De la segunda está servida España. Incluso en municipios donde vendría bien que las minorías saliesen de la algarada y el underground, la cláusula de exclusión las estigmatiza para que continúen en la cuneta de los sin apenas voz y sin voto. Esa fórmula excluyente incrustada en la débil democracia española por los grandes se va a ver ahora acrecida con otra, vía Ley de Partidos, hecha también a su medida que con el encomiable pretexto de atacar, entorpecer y liquidar legítimamente las actividades de aquellos militantes de las diversas organizaciones partidarias o de tipo movimiento de Batasuna que cometen delitos de terrorismo se ha sellado un pacto donde algunos derechos de que disfrutan ellos les serán directamente negados a otros.

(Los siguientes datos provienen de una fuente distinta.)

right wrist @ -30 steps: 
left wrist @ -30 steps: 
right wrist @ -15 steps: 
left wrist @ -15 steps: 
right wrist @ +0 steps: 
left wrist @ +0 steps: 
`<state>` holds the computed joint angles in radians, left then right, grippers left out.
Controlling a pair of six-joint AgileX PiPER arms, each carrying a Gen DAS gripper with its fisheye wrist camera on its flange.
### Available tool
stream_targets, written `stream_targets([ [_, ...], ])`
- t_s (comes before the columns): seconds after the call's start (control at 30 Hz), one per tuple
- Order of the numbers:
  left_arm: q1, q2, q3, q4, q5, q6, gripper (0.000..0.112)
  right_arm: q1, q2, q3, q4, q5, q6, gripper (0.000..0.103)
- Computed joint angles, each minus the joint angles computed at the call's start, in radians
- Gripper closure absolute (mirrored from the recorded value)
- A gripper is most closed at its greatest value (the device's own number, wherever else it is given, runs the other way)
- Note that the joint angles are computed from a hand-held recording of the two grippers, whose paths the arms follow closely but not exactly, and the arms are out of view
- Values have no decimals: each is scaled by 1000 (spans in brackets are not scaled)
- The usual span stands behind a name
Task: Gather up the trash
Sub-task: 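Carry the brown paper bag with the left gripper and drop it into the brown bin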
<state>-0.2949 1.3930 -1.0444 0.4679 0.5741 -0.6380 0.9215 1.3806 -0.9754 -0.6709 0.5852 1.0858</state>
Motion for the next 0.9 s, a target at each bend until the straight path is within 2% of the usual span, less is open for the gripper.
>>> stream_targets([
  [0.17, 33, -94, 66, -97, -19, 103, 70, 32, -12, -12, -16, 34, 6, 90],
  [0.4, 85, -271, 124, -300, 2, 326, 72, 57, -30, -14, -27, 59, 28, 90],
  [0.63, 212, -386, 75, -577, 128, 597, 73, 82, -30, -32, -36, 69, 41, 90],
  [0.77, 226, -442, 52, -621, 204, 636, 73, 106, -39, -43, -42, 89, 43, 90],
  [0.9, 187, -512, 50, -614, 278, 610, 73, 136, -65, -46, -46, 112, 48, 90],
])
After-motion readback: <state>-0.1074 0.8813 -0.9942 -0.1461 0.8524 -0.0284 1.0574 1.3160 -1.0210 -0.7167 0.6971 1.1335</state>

Ni los retoques de última hora pactados por PP y PSOE permiten alejar de la ley la sospecha de que en su celo legítimo por erradicar el terrorismo -que nadie puede poner en duda- el macro-partido PP-PSOE invade el Estado de Derecho, tergiversa los principios más elementales del Derecho Penal, se olvida de que los delitos -también los de terrorismo- los cometen personas, individualmente o en comandita, asociándose o precisando acciones u omisiones de quienes son necesarios para lo primero o responsables de lo segundo, y que las siglas, en tanto que marca, no son reo de delito, aunque den como argumento que se persigue castigar la actividad delictiva y no la mera suspensión de un partido. La renuncia final a pisotear el principio de irretroactividad en la ley no empece para que el mantenimiento de fórmulas donde se apela al fraude de ley como argumento suenen a eufemismo que bordea la irretroactividad, y la traslación del Parlamento al Gobierno de la auténtica iniciativa para la ilegalización no deja de ser un formalismo que alimenta su buena conciencia.